Relancer un secteur en crise et valoriser un savoir-faire national, telle était l’ambition du premier festival de la mode de Tunis, organisé les 3 et 4 avril. « L’objectif est notamment de valoriser l’image de cette filière et d’offrir un lieu d’échange et de convivialité pour initier des partenariats industriels et favoriser l’émergence de nouveaux talents créatifs », résume Samir Ben Abdallah, organisateur de l’événement.
Au-delà des défilés présentant les dernières réalisations de jeunes stylistes locaux, des conférences et autres tables rondes ont rythmé ces deux jours de rendez-vous. Car dans la salle de conférence, ce sont les sujets économiques qui dominaient, le secteur textile-habillement tunisien étant frappé par la crise mondiale qui a touché ses principaux clients, comme la France.
Autre difficulté : le climat d’instabilité sécuritaire né de la révolution de janvier 2011. « Une dizaine d’investisseurs étrangers sont prêts à lancer leurs projets mais ils attendent de voir la stabilité rétablie dans le pays », indique Samir Haouet, directeur général du Centre technique du textile (Cettex). Et de préciser que 70 entreprises ont fermé leurs portes depuis la chute du régime de Ben Ali.
SORTIR DU BON MARCHÉ
Enfin, des questions structurelles s’ajoutent à ces défis, la Tunisie ne s’étant pas adaptée aux transformations du secteur, telles l’émergence d’autres pays au coût du travail modéré et l’évolution de la demande en Europe. « L’industrie tunisienne présente aujourd’hui une grande fragilité. Son principal handicap est sa dépendance vis-à-vis de l’exportation et de ses principaux donneurs d’ordres qui connaissent de profonds bouleversements », estime François-Marie Grau, délégué général adjoint de l’Union française des industries et de l’habillement.

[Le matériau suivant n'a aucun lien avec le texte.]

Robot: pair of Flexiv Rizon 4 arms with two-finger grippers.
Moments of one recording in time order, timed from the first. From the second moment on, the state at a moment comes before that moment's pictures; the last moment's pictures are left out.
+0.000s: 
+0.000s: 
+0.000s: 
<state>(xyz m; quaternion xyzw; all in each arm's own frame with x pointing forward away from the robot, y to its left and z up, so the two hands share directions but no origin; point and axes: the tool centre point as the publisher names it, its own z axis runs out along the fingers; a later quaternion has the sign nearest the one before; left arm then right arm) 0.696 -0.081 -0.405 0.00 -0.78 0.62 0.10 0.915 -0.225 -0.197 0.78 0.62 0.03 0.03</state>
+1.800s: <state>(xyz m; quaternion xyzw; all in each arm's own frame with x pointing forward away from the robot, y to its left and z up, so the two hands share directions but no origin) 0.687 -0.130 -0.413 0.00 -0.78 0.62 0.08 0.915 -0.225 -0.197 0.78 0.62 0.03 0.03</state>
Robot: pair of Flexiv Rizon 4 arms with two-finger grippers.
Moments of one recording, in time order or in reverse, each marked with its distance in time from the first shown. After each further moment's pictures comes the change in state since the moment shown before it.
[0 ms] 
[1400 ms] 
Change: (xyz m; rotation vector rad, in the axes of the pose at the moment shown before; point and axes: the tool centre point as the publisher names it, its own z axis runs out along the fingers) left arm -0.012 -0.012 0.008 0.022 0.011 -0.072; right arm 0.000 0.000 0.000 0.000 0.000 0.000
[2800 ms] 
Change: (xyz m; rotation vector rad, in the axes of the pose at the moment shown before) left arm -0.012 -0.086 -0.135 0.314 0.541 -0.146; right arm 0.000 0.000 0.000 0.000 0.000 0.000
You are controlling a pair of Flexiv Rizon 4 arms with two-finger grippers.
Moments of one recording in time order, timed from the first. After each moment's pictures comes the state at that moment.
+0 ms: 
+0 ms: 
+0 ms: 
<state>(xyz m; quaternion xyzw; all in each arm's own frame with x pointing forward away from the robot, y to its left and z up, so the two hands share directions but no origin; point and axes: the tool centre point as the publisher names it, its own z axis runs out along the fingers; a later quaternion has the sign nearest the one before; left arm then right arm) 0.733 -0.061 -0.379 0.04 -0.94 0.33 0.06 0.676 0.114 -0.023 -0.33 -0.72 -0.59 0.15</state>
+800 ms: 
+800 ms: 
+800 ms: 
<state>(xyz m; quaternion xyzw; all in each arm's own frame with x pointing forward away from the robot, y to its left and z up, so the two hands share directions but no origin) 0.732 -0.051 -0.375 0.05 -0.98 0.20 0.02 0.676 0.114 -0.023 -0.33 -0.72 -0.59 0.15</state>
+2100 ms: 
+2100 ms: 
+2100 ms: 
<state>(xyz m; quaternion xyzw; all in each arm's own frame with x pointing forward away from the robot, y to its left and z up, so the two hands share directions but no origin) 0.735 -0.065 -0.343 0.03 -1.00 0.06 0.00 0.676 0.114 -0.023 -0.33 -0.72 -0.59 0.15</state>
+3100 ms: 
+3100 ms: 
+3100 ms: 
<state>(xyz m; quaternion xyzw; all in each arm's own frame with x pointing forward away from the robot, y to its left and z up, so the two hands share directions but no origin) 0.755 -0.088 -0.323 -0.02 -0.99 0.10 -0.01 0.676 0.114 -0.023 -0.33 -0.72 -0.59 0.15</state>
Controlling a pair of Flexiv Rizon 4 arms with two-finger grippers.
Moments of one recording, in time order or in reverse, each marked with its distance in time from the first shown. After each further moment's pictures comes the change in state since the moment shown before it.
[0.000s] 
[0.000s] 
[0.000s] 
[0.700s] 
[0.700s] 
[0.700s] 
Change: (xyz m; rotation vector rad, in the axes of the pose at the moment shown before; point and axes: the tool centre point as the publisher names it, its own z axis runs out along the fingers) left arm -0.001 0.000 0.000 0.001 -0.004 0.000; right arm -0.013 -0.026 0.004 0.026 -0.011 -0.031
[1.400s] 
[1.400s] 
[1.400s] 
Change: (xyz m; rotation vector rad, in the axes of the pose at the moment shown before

Selon Daniel Harari, directeur général de la société mondiale Lectra, la Tunisie doit développer ses gammes de produits et sortir du domaine du bon marché. « La Tunisie ne doit plus se battre seulement sur les coûts de production mais doit travailler à une montée de gamme de service et valoriser ses compétences », insiste-t-il. Pour lui, « la créativité et l’initiative sont des atouts indispensables pour proposer une alternative plus porteuse que la simple sous-traitance ».
Seyf Dean Laaouiti, un Tuniso-Taïwanais de 25 ans vainqueur du concours « jeune créateur » du festival, ne demande pas mieux, lui qui a ébloui le jury avec ses 14 modèles sur le thème « choc culturel » et qui rêve de renommée pour sa griffe Narcisso Domingo Machiaveli. « Ce festival est une chance pour les jeunes talents de sortir de l’ombre, s’exprimer et montrer leur vision des choses », souligne-t-il. « En Tunisie il y a la beauté, la mode, la création, la joie de vivre et l’espoir et pas seulement les problèmes sociopolitiques ou économiques », renchérit Naziha Nemri, directrice artistique et technique du festival.